HOW INSURANCE UNDERWRITING WORKS – PROFESSIONAL INSIGHTS FROM TGC ASIA

HOW INSURANCE UNDERWRITING WORKS – PROFESSIONAL INSIGHTS FROM TGC ASIA

Every insurance company has teams of Underwriters. But what exactly do these people do, and how do they do it? Here’s some insight into how insurance underwriting works, and why it matters.

The basic principles behind insurance underwriting

The underwriting process is an essential part of an insurance application. When you apply for cover, whichever type of policy you need, you are actually asking the insurance company to accept the potential risk of paying a claim in the future. As you can imagine, underwriters rely heavily on statistical evidence.

Statistical evidence in underwriting
The amount you pay for your insurance is calculated by looking at the profile of a large pool of similar risks to establish how likely it is that you will suffer a loss and make a claim. It involves gathering together as many similar risks as possible, then averaging them out to arrive at a sensible, evidence-based premium.

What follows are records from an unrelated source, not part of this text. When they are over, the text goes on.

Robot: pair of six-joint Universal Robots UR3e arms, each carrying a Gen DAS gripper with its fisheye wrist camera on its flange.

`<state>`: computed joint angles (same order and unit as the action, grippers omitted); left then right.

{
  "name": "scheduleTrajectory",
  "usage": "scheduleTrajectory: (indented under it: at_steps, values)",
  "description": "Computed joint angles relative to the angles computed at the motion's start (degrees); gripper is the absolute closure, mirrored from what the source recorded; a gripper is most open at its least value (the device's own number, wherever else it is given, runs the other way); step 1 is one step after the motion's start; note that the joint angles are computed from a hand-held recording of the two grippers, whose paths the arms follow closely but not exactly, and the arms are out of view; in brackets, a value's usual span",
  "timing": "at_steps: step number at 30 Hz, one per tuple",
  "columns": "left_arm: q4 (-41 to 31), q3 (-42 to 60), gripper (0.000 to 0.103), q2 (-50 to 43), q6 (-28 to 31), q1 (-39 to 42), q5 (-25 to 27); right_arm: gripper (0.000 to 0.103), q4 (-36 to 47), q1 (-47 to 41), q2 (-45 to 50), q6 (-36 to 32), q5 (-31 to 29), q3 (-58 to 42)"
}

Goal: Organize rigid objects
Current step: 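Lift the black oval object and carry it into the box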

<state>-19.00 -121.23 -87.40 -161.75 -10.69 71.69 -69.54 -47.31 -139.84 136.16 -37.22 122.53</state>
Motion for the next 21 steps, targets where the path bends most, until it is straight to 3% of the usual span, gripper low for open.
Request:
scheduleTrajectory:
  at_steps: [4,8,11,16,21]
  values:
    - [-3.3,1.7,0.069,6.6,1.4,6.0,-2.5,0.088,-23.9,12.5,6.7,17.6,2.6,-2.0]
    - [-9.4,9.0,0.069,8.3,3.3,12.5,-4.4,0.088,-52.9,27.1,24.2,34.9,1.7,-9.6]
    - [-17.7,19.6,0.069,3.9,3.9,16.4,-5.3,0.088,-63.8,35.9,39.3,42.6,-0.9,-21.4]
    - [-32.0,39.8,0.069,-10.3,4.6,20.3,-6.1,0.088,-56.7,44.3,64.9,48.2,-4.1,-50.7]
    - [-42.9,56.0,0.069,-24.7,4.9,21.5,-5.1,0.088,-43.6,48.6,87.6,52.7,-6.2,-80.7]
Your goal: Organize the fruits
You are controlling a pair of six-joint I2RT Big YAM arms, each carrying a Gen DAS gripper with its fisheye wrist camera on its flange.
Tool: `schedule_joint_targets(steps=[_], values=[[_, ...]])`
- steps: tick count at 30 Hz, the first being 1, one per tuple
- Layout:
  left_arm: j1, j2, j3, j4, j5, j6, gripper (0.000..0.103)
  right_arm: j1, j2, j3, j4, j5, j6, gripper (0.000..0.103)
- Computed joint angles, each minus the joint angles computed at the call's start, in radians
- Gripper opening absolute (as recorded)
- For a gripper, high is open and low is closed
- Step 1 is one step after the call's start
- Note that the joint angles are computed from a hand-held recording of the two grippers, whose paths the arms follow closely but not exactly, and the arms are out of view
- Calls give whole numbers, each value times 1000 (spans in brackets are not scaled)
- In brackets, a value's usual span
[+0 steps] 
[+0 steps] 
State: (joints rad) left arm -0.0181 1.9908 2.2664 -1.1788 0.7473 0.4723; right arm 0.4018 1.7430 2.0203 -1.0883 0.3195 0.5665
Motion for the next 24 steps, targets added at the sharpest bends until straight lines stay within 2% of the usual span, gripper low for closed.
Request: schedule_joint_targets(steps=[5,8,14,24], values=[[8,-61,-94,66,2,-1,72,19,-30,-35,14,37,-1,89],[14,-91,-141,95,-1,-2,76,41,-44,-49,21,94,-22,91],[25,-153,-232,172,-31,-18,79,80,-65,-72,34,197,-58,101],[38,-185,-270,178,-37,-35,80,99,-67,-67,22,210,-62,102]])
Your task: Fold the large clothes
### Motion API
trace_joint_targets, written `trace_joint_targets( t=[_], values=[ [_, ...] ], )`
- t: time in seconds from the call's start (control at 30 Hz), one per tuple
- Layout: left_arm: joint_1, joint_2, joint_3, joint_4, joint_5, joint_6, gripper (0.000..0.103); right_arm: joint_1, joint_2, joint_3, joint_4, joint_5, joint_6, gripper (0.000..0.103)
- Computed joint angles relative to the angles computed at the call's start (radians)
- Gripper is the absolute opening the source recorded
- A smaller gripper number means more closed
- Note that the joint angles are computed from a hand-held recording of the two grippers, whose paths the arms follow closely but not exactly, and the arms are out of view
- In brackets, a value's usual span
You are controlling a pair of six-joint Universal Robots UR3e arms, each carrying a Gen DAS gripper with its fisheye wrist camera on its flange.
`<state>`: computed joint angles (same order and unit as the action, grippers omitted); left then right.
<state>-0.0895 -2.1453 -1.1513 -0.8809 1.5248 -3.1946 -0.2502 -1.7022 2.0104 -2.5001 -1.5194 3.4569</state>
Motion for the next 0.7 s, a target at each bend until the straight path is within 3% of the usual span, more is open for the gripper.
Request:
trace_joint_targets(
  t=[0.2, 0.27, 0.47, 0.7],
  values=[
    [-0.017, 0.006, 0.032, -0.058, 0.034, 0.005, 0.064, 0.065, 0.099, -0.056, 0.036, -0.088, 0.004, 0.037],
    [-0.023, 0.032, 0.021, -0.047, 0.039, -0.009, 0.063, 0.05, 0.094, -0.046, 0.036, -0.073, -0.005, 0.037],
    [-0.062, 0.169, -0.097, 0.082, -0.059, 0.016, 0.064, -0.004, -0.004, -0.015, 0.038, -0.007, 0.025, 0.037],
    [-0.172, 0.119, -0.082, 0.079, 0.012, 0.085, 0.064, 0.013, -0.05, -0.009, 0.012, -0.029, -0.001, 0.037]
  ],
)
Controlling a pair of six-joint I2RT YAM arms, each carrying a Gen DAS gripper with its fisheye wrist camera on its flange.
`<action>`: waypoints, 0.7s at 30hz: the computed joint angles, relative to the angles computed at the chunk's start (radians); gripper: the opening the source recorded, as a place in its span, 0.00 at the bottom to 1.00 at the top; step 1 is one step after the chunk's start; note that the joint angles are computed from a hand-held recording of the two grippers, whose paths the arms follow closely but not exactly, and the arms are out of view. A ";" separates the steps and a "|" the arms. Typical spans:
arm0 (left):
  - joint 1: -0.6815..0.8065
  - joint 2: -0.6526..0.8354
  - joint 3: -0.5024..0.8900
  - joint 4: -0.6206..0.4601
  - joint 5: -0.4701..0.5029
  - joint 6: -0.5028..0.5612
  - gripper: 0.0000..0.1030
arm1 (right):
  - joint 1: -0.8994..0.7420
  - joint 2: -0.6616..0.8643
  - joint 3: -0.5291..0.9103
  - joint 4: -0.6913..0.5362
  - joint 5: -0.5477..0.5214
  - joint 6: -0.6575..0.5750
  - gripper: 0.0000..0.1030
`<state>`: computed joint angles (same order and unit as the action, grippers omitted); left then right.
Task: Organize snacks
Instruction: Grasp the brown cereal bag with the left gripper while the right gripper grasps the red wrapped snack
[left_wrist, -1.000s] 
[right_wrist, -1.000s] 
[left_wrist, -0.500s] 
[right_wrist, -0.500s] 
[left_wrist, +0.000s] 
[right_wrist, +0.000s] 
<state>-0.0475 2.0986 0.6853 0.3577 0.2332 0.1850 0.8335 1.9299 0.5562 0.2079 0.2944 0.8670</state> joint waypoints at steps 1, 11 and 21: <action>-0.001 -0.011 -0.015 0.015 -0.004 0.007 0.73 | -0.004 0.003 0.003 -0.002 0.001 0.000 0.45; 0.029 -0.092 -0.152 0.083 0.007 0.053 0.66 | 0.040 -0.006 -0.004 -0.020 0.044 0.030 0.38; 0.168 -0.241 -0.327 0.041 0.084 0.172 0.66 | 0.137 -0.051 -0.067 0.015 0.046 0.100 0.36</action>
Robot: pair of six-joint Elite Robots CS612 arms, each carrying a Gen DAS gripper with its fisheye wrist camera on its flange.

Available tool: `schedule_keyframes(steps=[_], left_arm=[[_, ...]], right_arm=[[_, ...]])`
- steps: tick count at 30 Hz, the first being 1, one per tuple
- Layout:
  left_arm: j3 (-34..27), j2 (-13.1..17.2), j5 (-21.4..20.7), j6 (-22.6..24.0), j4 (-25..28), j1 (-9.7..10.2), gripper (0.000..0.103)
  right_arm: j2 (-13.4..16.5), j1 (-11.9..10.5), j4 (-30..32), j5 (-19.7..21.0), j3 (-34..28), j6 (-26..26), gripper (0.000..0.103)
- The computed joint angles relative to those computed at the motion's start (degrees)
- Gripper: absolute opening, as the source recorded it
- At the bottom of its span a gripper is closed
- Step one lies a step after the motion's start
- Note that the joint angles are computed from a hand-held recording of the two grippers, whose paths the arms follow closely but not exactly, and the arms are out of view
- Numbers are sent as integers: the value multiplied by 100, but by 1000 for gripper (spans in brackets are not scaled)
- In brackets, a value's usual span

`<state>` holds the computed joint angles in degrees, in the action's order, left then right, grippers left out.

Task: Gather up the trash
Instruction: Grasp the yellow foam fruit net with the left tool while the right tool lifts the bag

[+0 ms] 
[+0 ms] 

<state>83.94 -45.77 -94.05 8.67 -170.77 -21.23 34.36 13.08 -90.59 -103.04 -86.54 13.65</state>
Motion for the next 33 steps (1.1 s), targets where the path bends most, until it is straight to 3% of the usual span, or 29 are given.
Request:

Using life assurance as an example

In life assurance, for example, underwriters have access to data about death rates that can go back hundreds of years and contain information about thousands or even millions of deceased policyholders. Studying this data gives life assurance underwriters the knowledge they need to predict the average likelihood of you dying at a certain age, based on your lifestyle, physical location, health and many more factors. Because life assurance sums insured tend to be high, life assurance application forms contain a lot of questions, and some insurers demand an actual medical health check to make sure you present an acceptable level of risk.

In life assurance underwriting, someone who smokes, drinks a lot of alcohol, is overweight and takes no exercise presents a worse than average risk of dying earlier than fit and healthy people who don’t smoke and who drink less alcohol. The fitter, healthier person will be asked to pay smaller premiums than the unfit, unhealthy person. In home owner insurance, someone who doesn’t fit window locks and doesn’t have strong locks on their exterior doors will probably pay more than someone who takes home security seriously. As you can see, it’s a fair system. In the insurance world we call it ‘equitable’.

Claims fraud makes premiums go up
In recent years there has been a lot of motor insurance claims fraud, by criminals who pretend to have accidents in their cars or even force innocent drivers into having accidents that they then claim for. This drives car insurance premiums up simply because there are more claims than the underwriters expected, and the carefully-calculated balance between premiums and pay-outs is damaged.

Specialist underwriting for unknown risks

Specialist insurers like Lloyd’s of London insure risks that come without any statistical evidence to help their underwriters calculate a reasonable premium that properly reflects the risk. If, as a famous singer, you want to insure your best asset – for argument’s sake your vocal chords or your legs– Lloyd’s will insure them, using their expertise and all sorts of other information to come to a reasonably informed conclusion about the risk of a claim and the premiums needed to cover it.

When a risk is too poor to accept

When setting premiums, an underwriter also attempts to protect their employer from loss. If someone presents too much of a risk and is overly likely to make a claim they can be declined, in other words refused cover. In some cases they will be charged extra to cover the bigger risk they pose.